Output the whole listing exactly, with no pictures.

Available data section start

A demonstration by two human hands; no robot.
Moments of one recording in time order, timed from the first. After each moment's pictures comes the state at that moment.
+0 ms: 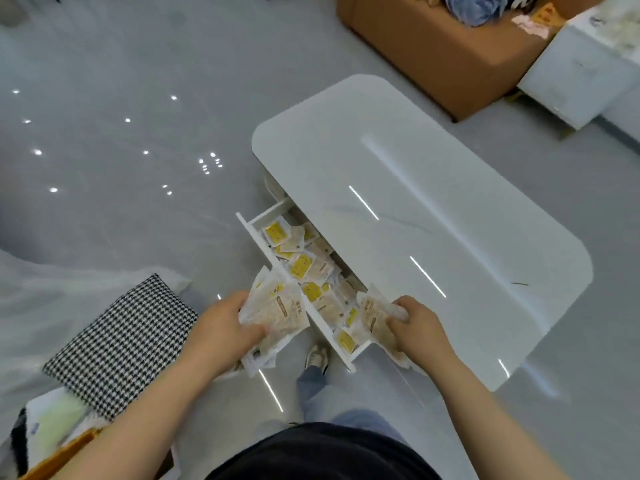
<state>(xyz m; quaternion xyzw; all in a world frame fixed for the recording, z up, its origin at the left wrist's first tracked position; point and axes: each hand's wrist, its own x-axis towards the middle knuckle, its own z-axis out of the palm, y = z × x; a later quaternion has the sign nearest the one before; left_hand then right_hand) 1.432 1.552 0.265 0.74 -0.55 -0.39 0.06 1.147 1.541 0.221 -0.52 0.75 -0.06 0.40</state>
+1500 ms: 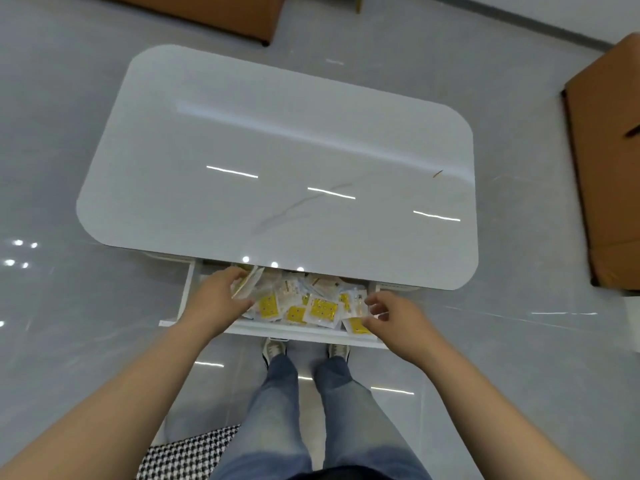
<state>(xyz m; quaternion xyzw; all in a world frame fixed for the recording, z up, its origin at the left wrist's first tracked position) 1.435 1.217 0.161 0.45 -0.78 -0.40 -0.15 1.249 1.435 0.205 -0.22 0.87 -0.13 0.43</state>
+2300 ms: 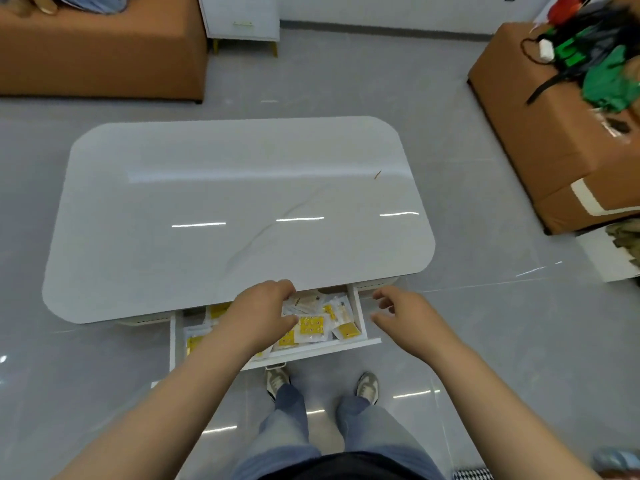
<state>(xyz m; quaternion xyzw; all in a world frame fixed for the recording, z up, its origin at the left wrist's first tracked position) 1.367 1.279 0.250 0.18 -0.92 -0.27 -0.20 1.260 1.489 0.265 -0.16 0.91 -0.16 0.33</state>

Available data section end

Exercise answer —
A demonstration by two human hands; no robot.
Moments of one recording in time order, timed from the first. After each moment's pictures comes the state at that moment.
+0 ms: 
<state>(xyz m; quaternion xyzw; all in a world frame fixed for the recording, z up, its origin at the left wrist's first tracked position; point and axes: each hand's wrist, its own x-axis towards the middle knuckle, its own z-axis out of the palm, y = z × x; a later quaternion has the sign nearest the one before; left_hand then right_hand) 1.432 1.552 0.265 0.74 -0.55 -0.39 0.06 1.147 1.541 0.221 -0.52 0.75 -0.06 0.40</state>
+1500 ms: 
<state>(xyz m; quaternion xyzw; all in a world frame fixed for the recording, z up, its origin at the left wrist's first tracked position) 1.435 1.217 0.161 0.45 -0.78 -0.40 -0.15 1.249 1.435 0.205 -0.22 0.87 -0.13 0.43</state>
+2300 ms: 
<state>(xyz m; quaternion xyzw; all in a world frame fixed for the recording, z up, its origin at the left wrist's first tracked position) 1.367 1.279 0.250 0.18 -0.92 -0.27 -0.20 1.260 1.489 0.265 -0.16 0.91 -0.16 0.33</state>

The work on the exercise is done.